**Task statement:** How many lines of the material below contain the string "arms"? Answer with the number and nothing else.

=== Data excerpt ===

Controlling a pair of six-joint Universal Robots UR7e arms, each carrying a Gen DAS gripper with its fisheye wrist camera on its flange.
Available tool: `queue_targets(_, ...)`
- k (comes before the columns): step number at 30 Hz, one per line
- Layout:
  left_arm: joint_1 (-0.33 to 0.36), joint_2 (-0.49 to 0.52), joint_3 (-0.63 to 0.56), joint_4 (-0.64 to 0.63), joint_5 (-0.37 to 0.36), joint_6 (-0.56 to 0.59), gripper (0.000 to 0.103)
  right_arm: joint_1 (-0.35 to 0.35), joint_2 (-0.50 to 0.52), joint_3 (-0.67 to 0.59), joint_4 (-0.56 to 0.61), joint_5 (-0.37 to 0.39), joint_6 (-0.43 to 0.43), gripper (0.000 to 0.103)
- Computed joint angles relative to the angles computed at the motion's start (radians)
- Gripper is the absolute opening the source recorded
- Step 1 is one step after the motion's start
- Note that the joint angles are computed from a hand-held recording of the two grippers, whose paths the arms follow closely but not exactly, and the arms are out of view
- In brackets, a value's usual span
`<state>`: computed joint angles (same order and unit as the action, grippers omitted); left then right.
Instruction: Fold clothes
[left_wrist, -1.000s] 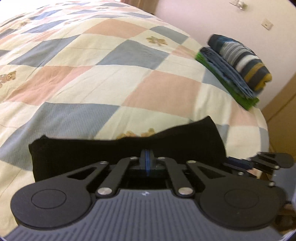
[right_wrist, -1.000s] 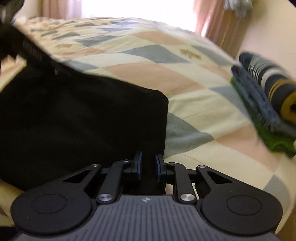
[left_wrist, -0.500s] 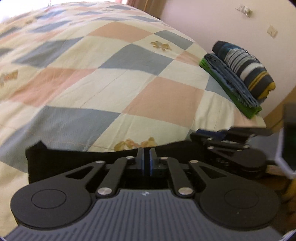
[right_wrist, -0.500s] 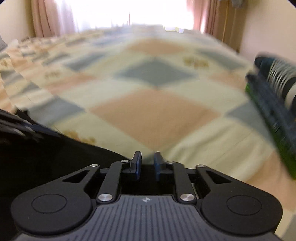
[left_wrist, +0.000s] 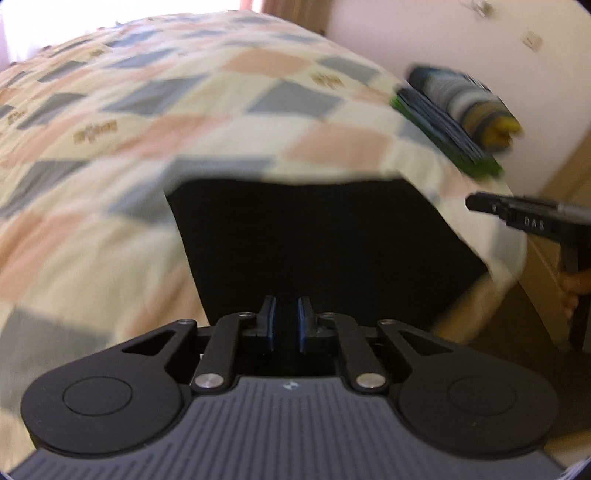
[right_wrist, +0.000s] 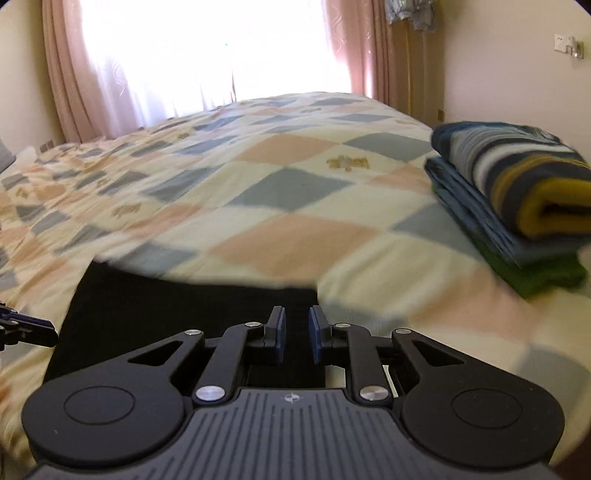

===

**Exercise output:** 2